** EXERCISE DIRECTIONS **
Count up every line of the data in which "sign" occurs. The reply is one number and nothing more.

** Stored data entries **
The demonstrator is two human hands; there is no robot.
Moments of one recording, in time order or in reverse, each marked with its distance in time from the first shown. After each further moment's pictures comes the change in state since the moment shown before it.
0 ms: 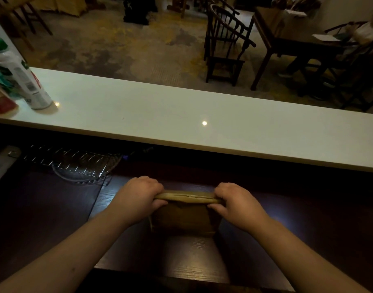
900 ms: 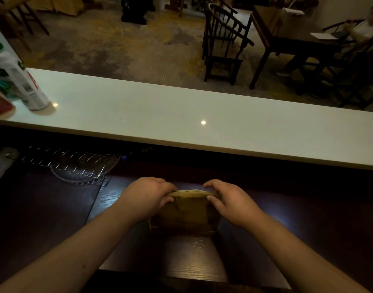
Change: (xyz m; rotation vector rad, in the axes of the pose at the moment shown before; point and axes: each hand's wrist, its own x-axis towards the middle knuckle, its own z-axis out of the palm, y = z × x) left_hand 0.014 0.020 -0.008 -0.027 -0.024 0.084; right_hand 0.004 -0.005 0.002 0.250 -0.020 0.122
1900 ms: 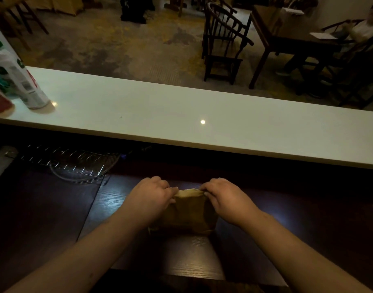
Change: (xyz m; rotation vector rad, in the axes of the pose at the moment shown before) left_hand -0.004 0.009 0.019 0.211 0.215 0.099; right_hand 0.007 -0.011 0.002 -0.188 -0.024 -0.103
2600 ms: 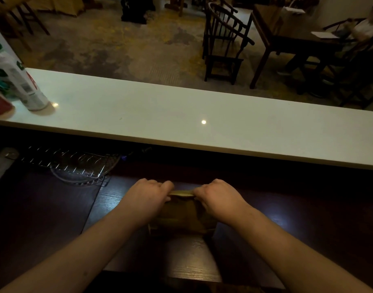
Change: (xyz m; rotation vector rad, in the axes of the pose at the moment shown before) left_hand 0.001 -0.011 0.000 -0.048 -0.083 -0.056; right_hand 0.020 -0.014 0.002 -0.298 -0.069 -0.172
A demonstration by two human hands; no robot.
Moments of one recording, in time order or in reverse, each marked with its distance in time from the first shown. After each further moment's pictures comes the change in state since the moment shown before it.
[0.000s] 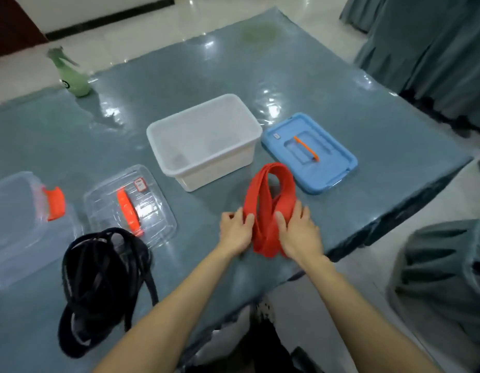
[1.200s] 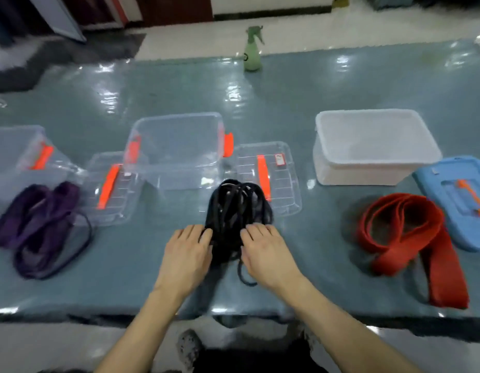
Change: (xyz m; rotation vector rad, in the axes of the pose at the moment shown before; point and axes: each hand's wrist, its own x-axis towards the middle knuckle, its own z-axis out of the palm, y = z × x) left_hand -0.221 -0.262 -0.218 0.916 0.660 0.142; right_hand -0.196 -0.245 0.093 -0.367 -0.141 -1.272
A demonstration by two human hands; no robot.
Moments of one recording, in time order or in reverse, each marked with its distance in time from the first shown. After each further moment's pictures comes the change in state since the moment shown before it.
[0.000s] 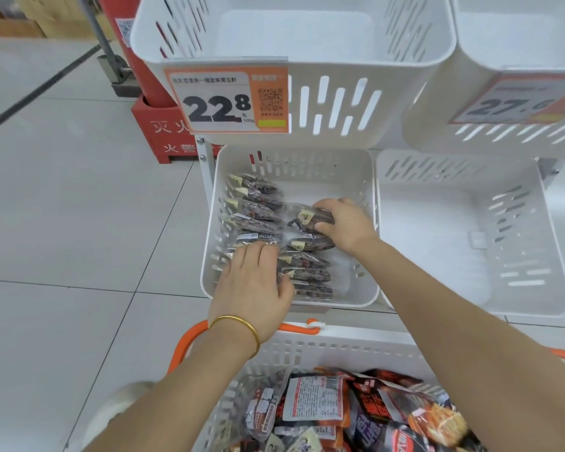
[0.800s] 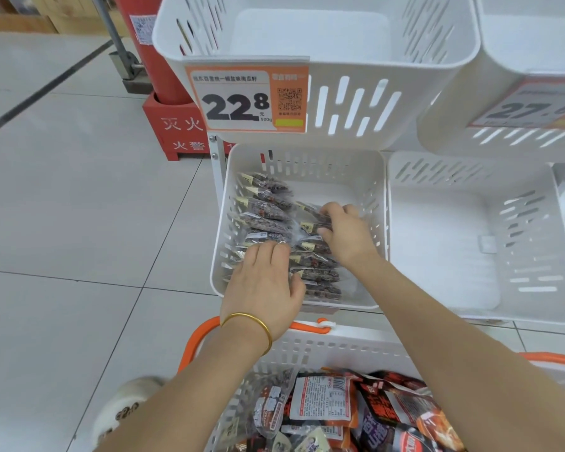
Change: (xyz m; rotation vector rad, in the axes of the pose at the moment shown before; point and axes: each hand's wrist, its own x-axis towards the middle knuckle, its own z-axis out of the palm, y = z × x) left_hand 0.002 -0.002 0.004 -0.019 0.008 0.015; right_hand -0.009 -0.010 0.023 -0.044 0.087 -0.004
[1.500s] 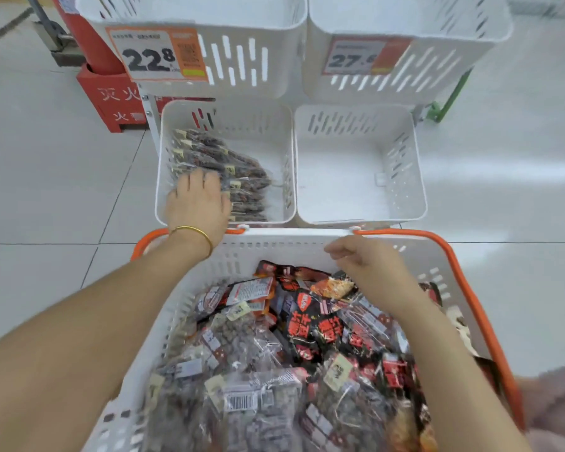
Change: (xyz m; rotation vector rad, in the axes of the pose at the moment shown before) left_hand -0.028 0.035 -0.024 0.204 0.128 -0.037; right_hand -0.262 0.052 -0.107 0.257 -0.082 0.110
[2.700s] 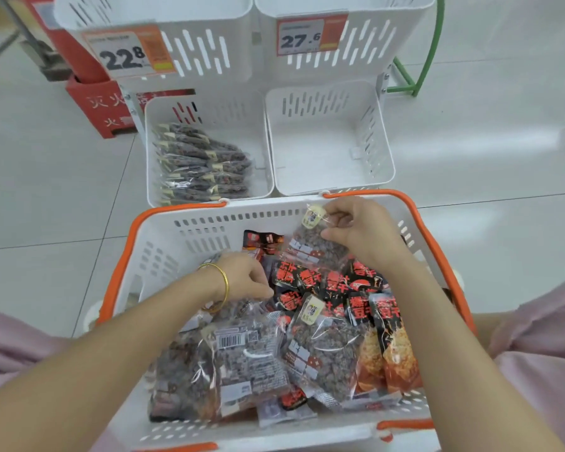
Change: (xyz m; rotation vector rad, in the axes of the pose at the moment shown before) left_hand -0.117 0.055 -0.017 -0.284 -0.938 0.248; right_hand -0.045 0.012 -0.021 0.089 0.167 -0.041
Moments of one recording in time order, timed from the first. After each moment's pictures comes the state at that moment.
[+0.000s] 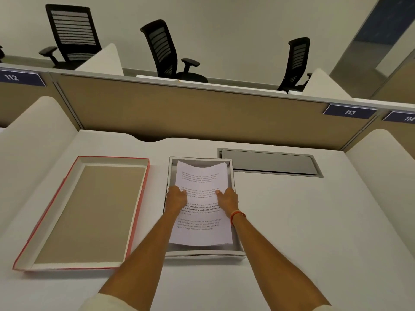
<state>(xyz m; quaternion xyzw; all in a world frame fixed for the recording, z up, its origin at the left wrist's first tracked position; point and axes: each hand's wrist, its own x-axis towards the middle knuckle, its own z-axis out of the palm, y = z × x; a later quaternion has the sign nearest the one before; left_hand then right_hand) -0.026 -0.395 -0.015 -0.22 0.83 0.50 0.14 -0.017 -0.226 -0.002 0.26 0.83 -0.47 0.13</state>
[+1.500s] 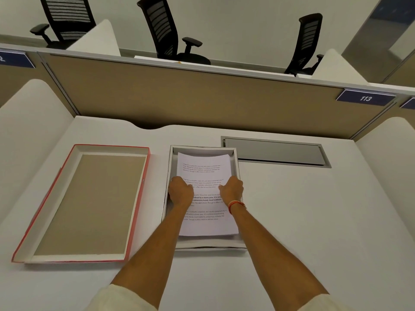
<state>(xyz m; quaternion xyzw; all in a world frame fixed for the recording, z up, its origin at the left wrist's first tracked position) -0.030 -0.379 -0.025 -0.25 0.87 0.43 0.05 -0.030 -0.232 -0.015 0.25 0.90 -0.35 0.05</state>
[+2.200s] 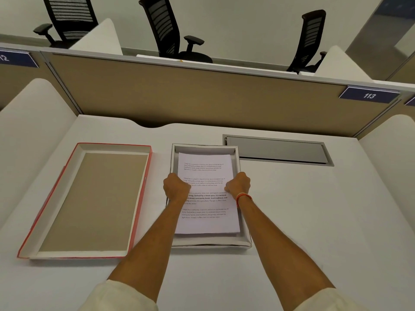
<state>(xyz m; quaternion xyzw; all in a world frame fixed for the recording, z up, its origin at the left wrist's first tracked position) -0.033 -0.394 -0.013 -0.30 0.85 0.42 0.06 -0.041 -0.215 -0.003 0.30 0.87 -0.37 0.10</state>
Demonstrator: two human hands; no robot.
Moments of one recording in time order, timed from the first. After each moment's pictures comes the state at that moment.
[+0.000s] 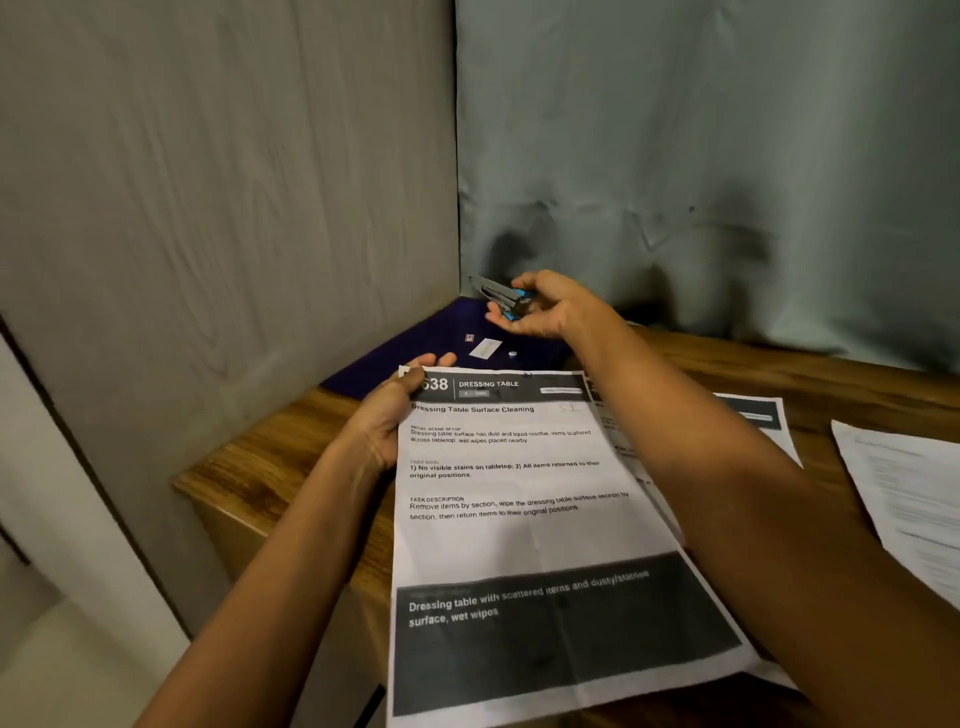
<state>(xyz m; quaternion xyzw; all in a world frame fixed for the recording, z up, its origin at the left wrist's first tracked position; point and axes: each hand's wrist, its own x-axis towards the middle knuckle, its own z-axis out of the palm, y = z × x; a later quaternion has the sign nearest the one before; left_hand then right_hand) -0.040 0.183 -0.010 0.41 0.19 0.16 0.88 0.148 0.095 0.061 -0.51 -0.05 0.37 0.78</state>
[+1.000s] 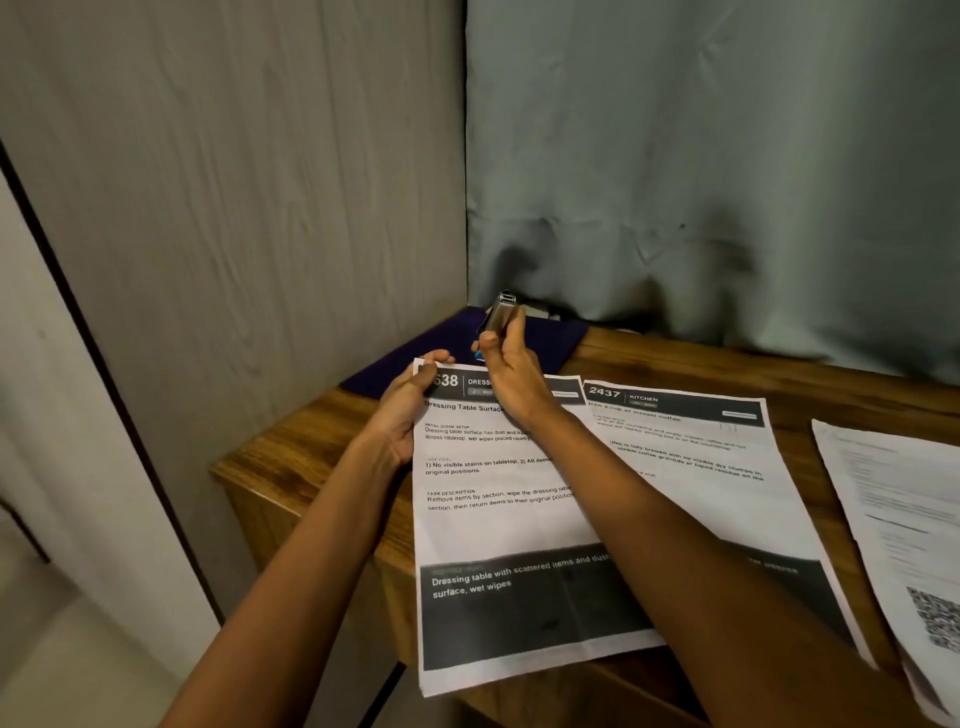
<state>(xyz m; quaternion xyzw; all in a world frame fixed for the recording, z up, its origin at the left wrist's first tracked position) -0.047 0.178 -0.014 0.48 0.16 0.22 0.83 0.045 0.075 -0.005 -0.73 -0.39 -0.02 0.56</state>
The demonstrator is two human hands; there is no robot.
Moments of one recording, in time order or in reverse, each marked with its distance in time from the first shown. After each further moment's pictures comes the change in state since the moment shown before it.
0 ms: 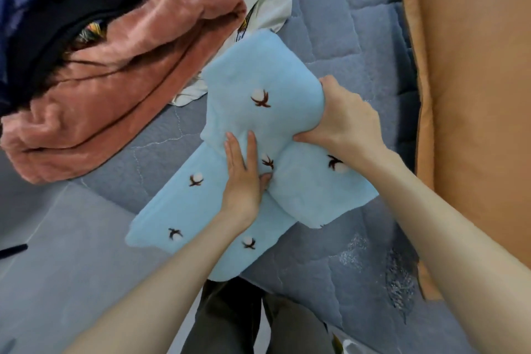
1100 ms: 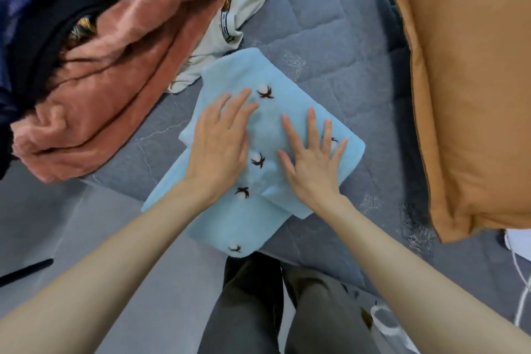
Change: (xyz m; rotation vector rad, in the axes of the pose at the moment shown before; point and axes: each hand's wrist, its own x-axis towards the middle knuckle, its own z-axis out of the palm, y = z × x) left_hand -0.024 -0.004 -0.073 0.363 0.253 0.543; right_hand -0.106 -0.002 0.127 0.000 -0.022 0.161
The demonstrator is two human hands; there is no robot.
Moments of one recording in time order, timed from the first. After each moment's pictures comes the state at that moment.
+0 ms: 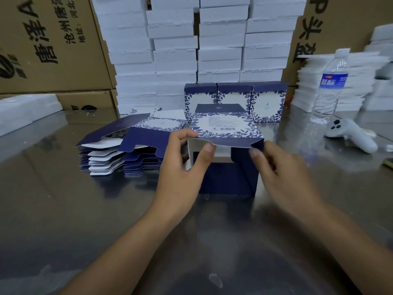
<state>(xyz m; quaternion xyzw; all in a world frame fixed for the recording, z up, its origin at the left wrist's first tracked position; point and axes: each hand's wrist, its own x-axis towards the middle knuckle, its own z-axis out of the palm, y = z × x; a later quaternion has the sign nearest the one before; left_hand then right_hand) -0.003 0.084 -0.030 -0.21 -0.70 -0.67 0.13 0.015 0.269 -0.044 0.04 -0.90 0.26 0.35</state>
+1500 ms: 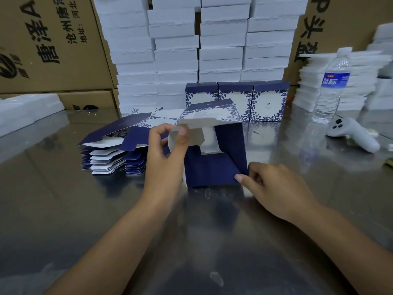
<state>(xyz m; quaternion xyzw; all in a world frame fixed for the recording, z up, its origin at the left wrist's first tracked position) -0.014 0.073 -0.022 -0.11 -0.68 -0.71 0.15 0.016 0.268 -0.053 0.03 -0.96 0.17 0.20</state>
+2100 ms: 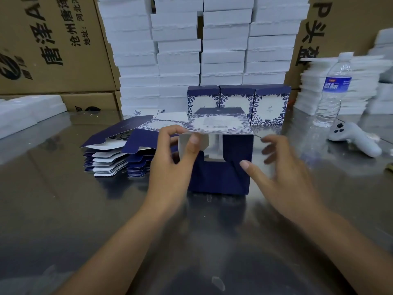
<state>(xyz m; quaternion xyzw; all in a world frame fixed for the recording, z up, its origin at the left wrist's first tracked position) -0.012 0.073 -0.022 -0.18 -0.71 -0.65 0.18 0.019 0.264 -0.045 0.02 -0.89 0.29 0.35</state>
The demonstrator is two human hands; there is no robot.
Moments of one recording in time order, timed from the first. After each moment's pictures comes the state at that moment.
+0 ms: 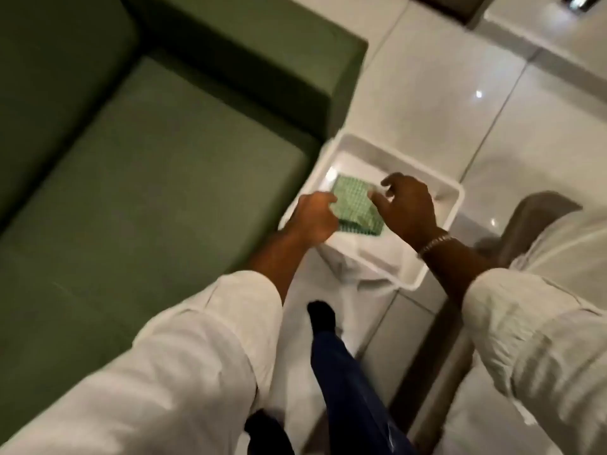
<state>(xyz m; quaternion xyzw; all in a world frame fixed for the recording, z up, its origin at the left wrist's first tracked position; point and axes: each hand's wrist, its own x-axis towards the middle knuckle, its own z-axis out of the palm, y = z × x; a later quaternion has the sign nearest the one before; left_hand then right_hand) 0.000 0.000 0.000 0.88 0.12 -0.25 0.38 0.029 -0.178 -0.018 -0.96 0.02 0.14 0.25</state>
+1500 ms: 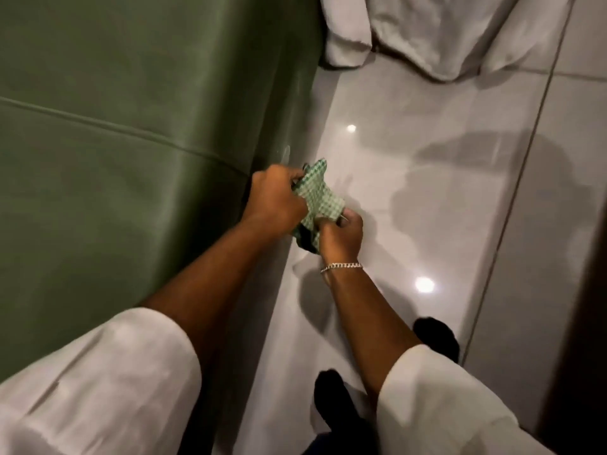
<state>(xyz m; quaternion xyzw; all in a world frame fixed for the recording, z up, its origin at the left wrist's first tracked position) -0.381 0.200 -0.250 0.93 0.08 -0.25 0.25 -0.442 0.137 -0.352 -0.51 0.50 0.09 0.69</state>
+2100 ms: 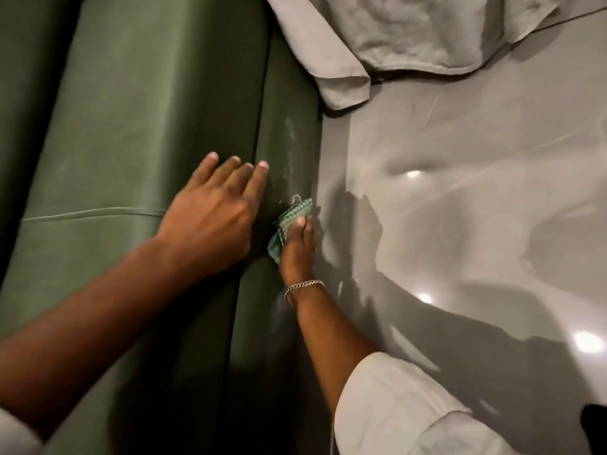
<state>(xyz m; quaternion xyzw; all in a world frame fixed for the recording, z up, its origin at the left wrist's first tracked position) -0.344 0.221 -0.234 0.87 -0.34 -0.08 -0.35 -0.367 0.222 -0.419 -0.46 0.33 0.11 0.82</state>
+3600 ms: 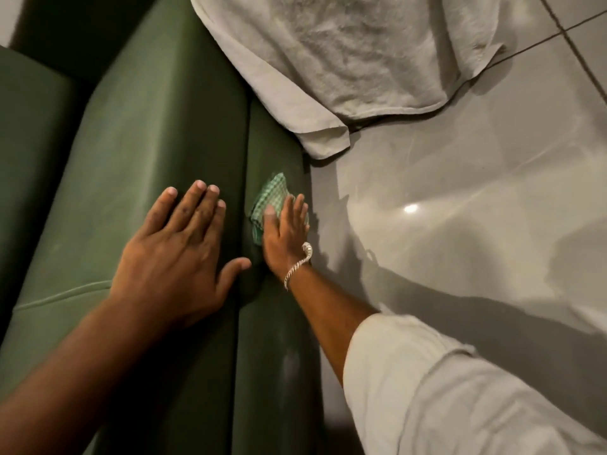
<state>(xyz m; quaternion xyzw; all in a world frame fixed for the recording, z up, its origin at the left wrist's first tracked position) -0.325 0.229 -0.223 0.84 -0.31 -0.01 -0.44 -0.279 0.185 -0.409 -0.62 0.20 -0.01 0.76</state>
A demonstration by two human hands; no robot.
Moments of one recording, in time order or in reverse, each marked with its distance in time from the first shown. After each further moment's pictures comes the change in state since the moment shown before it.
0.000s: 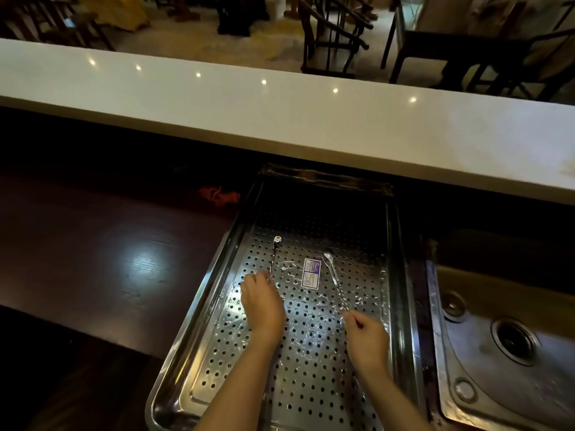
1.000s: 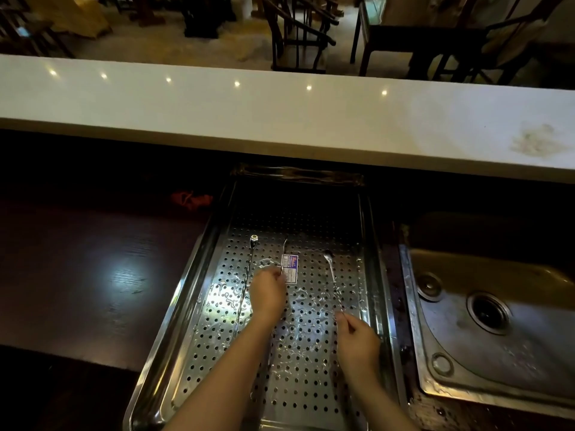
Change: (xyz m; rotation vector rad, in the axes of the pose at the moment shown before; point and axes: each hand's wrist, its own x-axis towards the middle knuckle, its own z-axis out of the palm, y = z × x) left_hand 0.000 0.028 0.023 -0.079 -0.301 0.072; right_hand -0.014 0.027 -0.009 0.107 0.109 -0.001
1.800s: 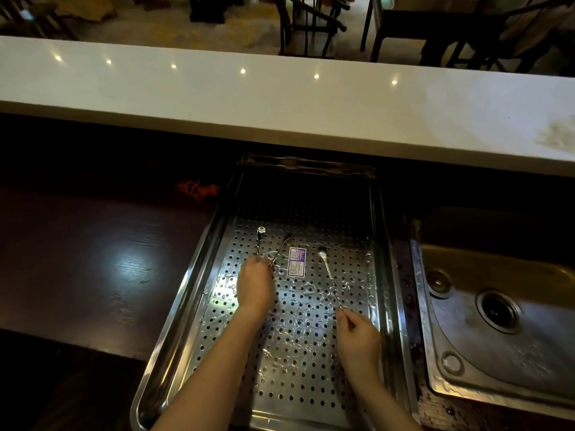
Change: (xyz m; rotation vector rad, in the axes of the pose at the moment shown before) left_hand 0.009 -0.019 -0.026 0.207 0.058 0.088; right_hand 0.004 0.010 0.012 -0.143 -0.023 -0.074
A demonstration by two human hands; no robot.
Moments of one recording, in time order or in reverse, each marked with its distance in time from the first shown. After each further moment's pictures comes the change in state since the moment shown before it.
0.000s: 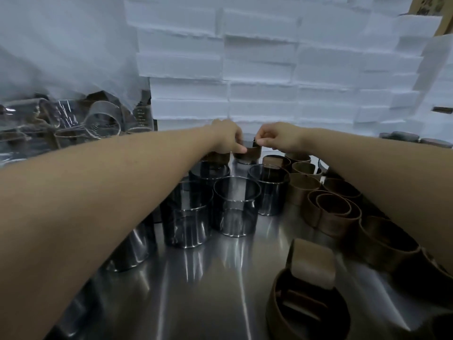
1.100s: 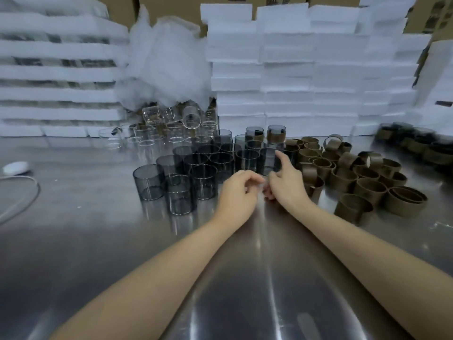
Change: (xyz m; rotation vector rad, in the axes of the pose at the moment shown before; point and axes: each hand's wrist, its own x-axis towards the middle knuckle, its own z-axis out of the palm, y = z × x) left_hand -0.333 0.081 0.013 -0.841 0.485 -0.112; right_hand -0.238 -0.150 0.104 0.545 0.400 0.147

** SOLUTION TO THIS EXERCISE **
4